【发布时间】:2014-12-21 11:37:33
【问题描述】:
我无法生成编译时整数范围。这是我的代码:
#include<type_traits>
#include<iostream>
using namespace std;
// this is needed because I'm using vs2013
template<typename T, T...Seq>
struct integer_sequence{
using type = integer_sequence<T, Seq...>;
};
template<typename T>
struct ToMemberType {
using type = T;
};
template<typename TTest, typename TCount, typename TResult>
struct ImplMakeIntegerRange;
template<typename T, T Begin, T End, T...Seq>
struct ImplMakeIntegerRange<
integer_sequence<T, Begin>,
integer_sequence<T, End>,
integer_sequence<T, Seq...>
>
:
conditional<
is_same<
integer_sequence<T, Begin>,
integer_sequence<T, End>
>::value,
integer_sequence<T, Seq...>,
ToMemberType <
ImplMakeIntegerRange<
integer_sequence<T, Begin>,
integer_sequence<T, End - 1>,
integer_sequence<T, End - 1, Seq...>
>
>
>::type {
static_assert(Begin <= End, "Begin <= End failed");
};
template<typename T, T Begin, T End>
using make_integer_range =
typename ImplMakeIntegerRange <
integer_sequence<T, Begin>,
integer_sequence<T, End>,
integer_sequence < T >
>::type;
// the code below is to test if make_integer_range really works.
template<typename T>
struct PrintIntegerRange;
template<typename T, T...Seq>
struct PrintIntegerRange<integer_sequence<T, Seq...>>{
public:
static void Print() {
for (auto a : { Seq... }) {
cout << a << ' ';
}
cout << endl;
}
};
int main()
{
//I expect this two print the same result.
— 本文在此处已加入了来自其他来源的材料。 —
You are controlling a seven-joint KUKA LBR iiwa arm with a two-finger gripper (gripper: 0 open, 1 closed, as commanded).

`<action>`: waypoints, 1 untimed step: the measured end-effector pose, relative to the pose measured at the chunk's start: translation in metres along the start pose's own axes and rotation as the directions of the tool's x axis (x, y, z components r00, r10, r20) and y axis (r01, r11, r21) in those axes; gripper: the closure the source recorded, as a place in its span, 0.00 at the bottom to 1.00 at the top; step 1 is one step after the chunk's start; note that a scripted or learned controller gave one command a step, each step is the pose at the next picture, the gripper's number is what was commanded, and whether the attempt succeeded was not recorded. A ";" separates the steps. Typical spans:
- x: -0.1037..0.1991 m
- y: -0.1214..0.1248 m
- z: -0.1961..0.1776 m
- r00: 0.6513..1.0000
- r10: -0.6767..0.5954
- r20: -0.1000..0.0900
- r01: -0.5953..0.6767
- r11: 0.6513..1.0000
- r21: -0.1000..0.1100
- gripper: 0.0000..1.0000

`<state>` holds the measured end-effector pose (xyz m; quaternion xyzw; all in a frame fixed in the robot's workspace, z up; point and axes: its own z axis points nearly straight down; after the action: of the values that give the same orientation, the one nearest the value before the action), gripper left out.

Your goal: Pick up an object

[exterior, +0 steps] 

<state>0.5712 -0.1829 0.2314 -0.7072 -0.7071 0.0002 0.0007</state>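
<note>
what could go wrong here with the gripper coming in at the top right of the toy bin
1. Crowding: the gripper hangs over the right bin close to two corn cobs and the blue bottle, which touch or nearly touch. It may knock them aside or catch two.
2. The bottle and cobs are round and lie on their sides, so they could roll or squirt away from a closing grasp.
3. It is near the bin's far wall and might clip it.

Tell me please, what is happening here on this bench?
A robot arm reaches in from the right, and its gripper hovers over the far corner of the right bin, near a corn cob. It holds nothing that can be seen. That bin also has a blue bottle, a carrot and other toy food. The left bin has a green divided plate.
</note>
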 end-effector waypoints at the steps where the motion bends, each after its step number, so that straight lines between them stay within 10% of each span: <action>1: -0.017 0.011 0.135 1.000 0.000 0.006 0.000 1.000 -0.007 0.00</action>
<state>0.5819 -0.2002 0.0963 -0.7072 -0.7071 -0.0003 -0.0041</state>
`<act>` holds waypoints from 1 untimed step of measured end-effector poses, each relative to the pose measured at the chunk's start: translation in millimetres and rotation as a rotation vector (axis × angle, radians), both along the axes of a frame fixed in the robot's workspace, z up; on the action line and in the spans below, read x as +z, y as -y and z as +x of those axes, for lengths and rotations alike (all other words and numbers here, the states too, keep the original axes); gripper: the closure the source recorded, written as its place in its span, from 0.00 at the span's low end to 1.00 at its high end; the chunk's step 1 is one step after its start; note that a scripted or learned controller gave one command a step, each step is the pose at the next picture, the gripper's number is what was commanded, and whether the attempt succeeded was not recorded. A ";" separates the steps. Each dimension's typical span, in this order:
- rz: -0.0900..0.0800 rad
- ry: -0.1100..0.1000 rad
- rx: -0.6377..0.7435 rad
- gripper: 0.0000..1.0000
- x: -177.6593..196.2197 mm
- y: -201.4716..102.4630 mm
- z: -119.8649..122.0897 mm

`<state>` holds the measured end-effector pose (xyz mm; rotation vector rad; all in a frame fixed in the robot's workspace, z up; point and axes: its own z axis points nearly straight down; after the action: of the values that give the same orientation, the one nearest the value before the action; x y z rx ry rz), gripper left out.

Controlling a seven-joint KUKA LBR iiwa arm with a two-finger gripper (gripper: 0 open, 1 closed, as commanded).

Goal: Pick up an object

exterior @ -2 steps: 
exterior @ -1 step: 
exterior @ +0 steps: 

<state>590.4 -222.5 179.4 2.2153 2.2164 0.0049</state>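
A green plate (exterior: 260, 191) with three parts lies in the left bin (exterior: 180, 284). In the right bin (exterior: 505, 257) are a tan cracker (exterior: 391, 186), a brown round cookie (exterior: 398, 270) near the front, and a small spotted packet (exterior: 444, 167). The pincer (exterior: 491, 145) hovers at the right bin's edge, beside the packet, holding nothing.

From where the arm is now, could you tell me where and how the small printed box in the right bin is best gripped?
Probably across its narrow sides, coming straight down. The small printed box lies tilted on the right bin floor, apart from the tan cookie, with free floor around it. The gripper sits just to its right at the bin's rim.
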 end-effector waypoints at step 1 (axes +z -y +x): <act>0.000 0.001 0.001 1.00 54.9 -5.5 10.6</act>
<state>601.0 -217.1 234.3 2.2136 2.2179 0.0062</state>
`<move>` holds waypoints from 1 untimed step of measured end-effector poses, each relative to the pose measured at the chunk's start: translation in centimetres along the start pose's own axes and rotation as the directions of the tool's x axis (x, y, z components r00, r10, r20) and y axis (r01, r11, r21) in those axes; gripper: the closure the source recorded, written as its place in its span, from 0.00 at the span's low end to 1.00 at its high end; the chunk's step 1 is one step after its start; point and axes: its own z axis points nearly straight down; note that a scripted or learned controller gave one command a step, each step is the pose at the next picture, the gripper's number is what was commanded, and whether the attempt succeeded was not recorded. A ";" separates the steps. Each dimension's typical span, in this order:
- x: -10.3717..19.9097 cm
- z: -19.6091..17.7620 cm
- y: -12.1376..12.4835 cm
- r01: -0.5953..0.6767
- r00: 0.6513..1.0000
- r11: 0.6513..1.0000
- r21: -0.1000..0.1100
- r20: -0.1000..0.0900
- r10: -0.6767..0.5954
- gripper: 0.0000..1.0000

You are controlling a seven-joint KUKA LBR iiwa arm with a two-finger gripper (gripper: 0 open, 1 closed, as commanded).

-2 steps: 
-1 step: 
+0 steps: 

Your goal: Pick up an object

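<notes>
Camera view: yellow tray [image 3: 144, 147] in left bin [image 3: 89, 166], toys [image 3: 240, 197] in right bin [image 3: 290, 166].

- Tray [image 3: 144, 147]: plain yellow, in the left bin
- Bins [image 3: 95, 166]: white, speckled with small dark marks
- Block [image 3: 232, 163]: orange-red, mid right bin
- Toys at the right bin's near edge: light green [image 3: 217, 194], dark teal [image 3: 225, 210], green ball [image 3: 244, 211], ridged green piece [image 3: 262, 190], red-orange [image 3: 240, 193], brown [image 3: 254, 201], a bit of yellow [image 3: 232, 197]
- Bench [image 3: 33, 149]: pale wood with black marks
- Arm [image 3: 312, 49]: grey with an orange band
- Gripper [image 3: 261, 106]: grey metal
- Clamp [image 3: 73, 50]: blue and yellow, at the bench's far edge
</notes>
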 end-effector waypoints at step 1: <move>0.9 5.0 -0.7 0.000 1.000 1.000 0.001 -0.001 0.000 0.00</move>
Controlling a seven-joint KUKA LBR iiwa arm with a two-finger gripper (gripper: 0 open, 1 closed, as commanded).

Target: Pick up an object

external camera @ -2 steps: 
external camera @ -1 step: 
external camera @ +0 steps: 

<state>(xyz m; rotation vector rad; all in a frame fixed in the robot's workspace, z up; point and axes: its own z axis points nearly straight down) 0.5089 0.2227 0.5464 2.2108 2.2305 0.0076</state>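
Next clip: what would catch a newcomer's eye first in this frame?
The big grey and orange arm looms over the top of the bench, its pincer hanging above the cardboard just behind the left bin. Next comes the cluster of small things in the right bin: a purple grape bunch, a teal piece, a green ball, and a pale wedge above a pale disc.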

PrintIntegerRange<integer_sequence<int, 3, 4, 5>>::Print();
PrintIntegerRange<make_integer_range<int, 3, 6>>::Print(); //got three error here.
}
上面的代码从未编译过。最后一行产生三个错误信息:
- 错误 C2027:使用未定义类型“PrintIntegerRange”
- 错误 C3861:“打印”:找不到标识符
- IntelliSense:不允许不完整的类型
再次,我使用的是 vs2013。我哪里错了?
编辑: 附言。如果最后一行被删除,代码编译并得到预期的结果。
【问题讨论】:
-
在 integer_sequence 之后的
PrintIntegerRange<integer_sequence<int, 3, 4, 5>>中缺少::type?也请不要使用using namespace std; -
@erenon
integer_sequence<>和integer_sequence<>::type实际上是同一类型。只有最后一行阻止代码编译。